Se um futuro historiador olhar o país daqui a 100 anos, reconhecerá certamente as mesmas tendências, as mesmas aspirações populares incumpridas e os desmandos políticos de elites conspiracionistas. Provavelmente calcorreará ruas com nomes como Costa ou Montenegro, nomes que, como tantos outros, cairão também no esquecimento. A história, como dizia Mark Twain, não se repete, mas rima. E há, neste tempo que vivemos, uma impressão forte de fim de regime. Cinquenta anos após Abril, o país parece soçobrar sob o peso do que ficou por cumprir.

Dos famosos três D’s que Medeiros Ferreira levou ao Congresso Democrático de Aveiro, em 1973, e que Melo Antunes transportaria para o programa do MFA, a descolonização redundou num desastre, a democratização sucumbiu ao poder do capitalismo partidário, e o desenvolvimento coloca Portugal entre os países da UE com maior desigualdade na distribuição da riqueza. Só Bulgária, Roménia, Letónia e Lituânia nos ultrapassam nesse triste ranking do índice de Gini.

Se há ilação a tirar das últimas eleições, é a de que existe um descontentamento generalizado no país, um povo descrente e cansado e uma classe política incapaz de se regenerar e de incutir esperança nos eleitores. O mesmo historiador futuro, ou uma cartomante de agora, dirá, e com razão, que o momento é propício a sebastianismos, a líderes salvíficos que, acoberto de um manto de nada, como um nevoeiro diáfano, se apresentam como portadores da ordem, do bom-senso e do progresso, mesmo que falso e mentiroso e empacotado em insultos e alarvidades.
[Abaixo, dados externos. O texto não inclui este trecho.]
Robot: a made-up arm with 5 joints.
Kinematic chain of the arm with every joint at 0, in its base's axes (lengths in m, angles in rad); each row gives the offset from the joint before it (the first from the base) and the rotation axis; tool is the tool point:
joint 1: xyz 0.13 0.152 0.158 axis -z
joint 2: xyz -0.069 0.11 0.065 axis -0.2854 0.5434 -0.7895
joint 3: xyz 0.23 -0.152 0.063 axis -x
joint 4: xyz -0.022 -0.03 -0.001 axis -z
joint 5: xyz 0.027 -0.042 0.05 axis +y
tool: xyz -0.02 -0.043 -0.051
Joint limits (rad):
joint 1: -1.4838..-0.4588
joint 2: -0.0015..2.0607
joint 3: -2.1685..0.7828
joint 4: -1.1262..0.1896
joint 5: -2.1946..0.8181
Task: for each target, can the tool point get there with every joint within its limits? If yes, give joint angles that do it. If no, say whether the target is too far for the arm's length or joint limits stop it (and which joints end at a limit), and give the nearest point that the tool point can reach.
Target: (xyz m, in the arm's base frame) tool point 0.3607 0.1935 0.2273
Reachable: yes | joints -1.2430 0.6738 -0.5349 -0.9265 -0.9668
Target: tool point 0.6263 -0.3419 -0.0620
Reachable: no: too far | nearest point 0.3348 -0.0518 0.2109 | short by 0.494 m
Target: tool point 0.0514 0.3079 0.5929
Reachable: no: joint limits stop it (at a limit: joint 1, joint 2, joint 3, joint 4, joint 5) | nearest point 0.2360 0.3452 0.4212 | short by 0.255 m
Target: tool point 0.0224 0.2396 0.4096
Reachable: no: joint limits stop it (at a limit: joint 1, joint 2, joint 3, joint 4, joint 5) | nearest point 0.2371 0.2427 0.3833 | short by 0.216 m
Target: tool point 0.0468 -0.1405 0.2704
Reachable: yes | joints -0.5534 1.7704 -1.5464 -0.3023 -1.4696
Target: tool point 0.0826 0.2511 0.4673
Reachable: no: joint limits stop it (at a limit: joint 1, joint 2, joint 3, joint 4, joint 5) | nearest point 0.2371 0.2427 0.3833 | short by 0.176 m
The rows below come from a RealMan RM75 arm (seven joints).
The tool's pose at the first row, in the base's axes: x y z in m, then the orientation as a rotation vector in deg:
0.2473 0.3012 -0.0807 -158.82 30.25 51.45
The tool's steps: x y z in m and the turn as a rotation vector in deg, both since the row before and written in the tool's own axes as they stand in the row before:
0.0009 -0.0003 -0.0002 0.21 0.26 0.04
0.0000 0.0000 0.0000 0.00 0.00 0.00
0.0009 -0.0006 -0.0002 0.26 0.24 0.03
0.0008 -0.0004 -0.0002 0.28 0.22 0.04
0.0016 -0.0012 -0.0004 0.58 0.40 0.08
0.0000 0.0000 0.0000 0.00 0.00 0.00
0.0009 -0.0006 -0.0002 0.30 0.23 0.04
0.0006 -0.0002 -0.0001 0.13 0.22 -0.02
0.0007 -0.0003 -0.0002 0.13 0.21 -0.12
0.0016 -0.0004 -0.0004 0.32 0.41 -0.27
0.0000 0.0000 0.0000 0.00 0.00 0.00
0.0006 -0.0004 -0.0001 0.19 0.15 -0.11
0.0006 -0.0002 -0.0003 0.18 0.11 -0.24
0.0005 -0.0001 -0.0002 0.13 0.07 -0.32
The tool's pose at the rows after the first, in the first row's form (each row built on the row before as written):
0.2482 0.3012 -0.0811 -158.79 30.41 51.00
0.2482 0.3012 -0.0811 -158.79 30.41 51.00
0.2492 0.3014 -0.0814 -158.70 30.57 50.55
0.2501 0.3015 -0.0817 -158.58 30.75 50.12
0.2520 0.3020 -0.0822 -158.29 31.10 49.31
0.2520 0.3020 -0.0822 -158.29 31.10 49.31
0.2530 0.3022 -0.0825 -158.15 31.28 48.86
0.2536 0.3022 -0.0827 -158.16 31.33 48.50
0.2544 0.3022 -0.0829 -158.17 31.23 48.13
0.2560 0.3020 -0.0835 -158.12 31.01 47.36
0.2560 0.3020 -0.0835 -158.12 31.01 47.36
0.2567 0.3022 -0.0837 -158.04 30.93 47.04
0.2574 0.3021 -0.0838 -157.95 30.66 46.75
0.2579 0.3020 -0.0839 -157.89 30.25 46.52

Quando o centro ruir, a democracia ruirá com ele. Muito provavelmente, o país elegerá um ex-almirante de fama vacinal para o cargo de mais alto magistrado da Nação. Um primeiro-ministro pouco transparente e de passado duvidoso cairá em desgraça num escândalo judicial envolvendo empresas e favores. Montenegro cairá, e o PPD cairá com ele. E, depois disso, um líder populista e demagogo poderá ascender ao poder, erguido em promessas doces e inebriantes de autoridade, limpeza e patriotismo. O velho e reconhecido “pôr ordem nisto”, ou o salazarento “Tudo pela Nação, nada contra a Nação”. A direita será toda ela populista, com tudo o que isso traz de reacionarismo e nacionalismo bacoco. O Almirante, então, dirá que o país precisa de estabilidade e dará o seu magnânimo aval a uma coligação entre Ventura e um qualquer Passos Coelho da vida. A esquerda, órfã e desorientada, será remetida a uma oposição triste e prolongada. E Portugal mergulhará, de novo, numa bem-comportada e resignada noite autoritária com o Almirante ao leme, de fato assertoado e barba grisalha, sabe-se lá com que rumo.

Oxalá me engane. Porque se não irei acabar os meus dias na frente de um qualquer pelotão de fuzilamento por delito de opinião e tráfico de liberdade de expressão.